- Description of the task -
Line by line, reproduce the material below exactly.

(Recorded information begins)

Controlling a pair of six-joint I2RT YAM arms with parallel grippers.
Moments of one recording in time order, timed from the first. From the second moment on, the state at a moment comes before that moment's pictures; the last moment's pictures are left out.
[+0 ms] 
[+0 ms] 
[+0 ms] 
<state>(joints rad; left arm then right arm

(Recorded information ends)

- Response to this task -
Controlling a pair of six-joint I2RT YAM arms with parallel grippers.
Moments of one recording in time order, timed from the first. From the second moment on, the state at a moment comes before that moment's pictures; the last moment's pictures are left out.
[+0 ms] 
[+0 ms] 
[+0 ms] 
<state>(joints rad; left arm then right arm

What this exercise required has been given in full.